_Exercise_: Please output the section of the listing below that opens with the line containing "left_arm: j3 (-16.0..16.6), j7" and closes with the line containing "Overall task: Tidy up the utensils", exactly and with nothing else.

....................

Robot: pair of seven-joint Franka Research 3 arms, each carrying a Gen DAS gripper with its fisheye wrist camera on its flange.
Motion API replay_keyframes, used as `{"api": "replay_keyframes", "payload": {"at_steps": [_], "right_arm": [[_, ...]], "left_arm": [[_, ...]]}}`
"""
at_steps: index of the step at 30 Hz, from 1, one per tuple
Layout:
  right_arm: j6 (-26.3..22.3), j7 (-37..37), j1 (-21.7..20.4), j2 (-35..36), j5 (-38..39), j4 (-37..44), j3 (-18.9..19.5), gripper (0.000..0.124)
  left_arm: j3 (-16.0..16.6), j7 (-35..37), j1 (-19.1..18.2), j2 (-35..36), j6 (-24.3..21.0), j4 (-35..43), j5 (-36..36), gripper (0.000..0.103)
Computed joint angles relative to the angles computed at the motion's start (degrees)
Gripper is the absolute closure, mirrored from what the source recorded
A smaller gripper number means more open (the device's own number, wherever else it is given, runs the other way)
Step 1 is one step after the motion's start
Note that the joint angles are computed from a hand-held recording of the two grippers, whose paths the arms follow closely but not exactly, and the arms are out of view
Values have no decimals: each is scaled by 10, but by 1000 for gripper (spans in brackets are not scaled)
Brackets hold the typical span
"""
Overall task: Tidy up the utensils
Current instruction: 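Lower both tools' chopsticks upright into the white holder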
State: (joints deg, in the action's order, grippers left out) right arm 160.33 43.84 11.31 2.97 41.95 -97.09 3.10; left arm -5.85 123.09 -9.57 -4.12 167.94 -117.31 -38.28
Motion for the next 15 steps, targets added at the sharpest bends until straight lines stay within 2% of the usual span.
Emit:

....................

_Solution below_:
  left_arm: j3 (-16.0..16.6), j7 (-35..37), j1 (-19.1..18.2), j2 (-35..36), j6 (-24.3..21.0), j4 (-35..43), j5 (-36..36), gripper (0.000..0.103)
Computed joint angles relative to the angles computed at the motion's start (degrees)
Gripper is the absolute closure, mirrored from what the source recorded
A smaller gripper number means more open (the device's own number, wherever else it is given, runs the other way)
Step 1 is one step after the motion's start
Note that the joint angles are computed from a hand-held recording of the two grippers, whose paths the arms follow closely but not exactly, and the arms are out of view
Values have no decimals: each is scaled by 10, but by 1000 for gripper (spans in brackets are not scaled)
Brackets hold the typical span
"""
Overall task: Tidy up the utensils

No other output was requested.